Come the election, however, the fears proved unfounded: Richard Nixon won the popular vote and the Electoral College.
“We have flirted,” said Birch Bayh, the Indiana Democrat leading the charge for the direct popular vote, “with the most dangerous constitutional crisis faced by the United States in a long time.”
Nixon’s victory spared the nation a crisis, but it also reduced the chance that significant reform would prevail. (At least one faithless elector, however, did vote for Wallace despite his state’s vote for Nixon.) Still, Bayh and his compatriots felt that, if Nixon followed Johnson’s lead in pushing for reform, it was possible.
At the time, acknowledgement of the role of slavery in the formation of the system made civil-rights era politicians more willing to part with the tradition, and polls showed that the average citizen agreed: A Harris poll showed that 79% of respondents wanted to get rid of the Electoral College, and Gallup put the number at 81%.
In September of 1969, the House—after the idea received bipartisan Judiciary Committee support—voted 339-to-70 to approve Bayh’s Constitutional amendment that would abolish the old system. In the spring of 1970, the Senate’s Judiciary Committee seconded the endorsement. Still, there were fears, for example that direct elections would lead to confusion by encouraging many spoiler candidates to throw their hats in the ring, that a president could be elected without broad geographic support, that campaigning would get prohibitively expensive or, perhaps most importantly, that nixing the state-by-state system would erode the basic federalist system of U.S. government. And both parties worried that a change of any kind would somehow advantage one party or the other. Ultimately, though Nixon did say he supported the amendment, he did not go out of his way to push for it and it never managed to gain enough support to defeat a Senate filibuster.
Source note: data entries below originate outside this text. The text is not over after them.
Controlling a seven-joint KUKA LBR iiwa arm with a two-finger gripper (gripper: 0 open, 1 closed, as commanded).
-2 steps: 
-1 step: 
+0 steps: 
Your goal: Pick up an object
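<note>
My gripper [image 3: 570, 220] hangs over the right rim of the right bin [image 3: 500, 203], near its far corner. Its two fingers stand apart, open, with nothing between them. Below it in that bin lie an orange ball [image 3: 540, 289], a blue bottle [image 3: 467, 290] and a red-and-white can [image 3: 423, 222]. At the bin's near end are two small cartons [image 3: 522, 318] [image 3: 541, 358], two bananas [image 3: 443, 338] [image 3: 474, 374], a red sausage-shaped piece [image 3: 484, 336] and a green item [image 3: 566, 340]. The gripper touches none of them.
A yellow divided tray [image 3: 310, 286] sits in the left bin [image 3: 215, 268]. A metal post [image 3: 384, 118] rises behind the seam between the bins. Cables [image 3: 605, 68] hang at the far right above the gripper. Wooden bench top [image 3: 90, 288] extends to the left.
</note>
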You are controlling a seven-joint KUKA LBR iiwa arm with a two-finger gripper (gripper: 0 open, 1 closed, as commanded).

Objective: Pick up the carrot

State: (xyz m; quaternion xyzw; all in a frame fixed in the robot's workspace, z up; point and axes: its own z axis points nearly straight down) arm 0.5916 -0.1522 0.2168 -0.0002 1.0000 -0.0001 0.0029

“In all, more than 100 futile attempts have been made to junk the Electoral College. When the Senate last week tried for the second time in three weeks to quash a mild filibuster against the proposed amendment, it fell five votes short of the necessary two-thirds majority,” TIME observed in October of 1970. “Bayh was quick to point out that the measure itself was never allowed to come to a floor vote. The effect was the same: the survival of the electoral vote system is assured through 1972 and perhaps beyond.”
But, even as the Electoral College has in 2016 made its enduring influence clear, whether it ought to continue to survive is once again in question: This November, California Democratic Sen. Barbara Boxer introduced a bill that would replace the system with direct popular election.
Correction: The original version of this story misstated the results of the 1968 presidential election. Richard Nixon won the popular vote without a majority. It also mischaracterized the party split on segregation in the early 1960s. Many of the segregationists of the time had formerly been Democrats.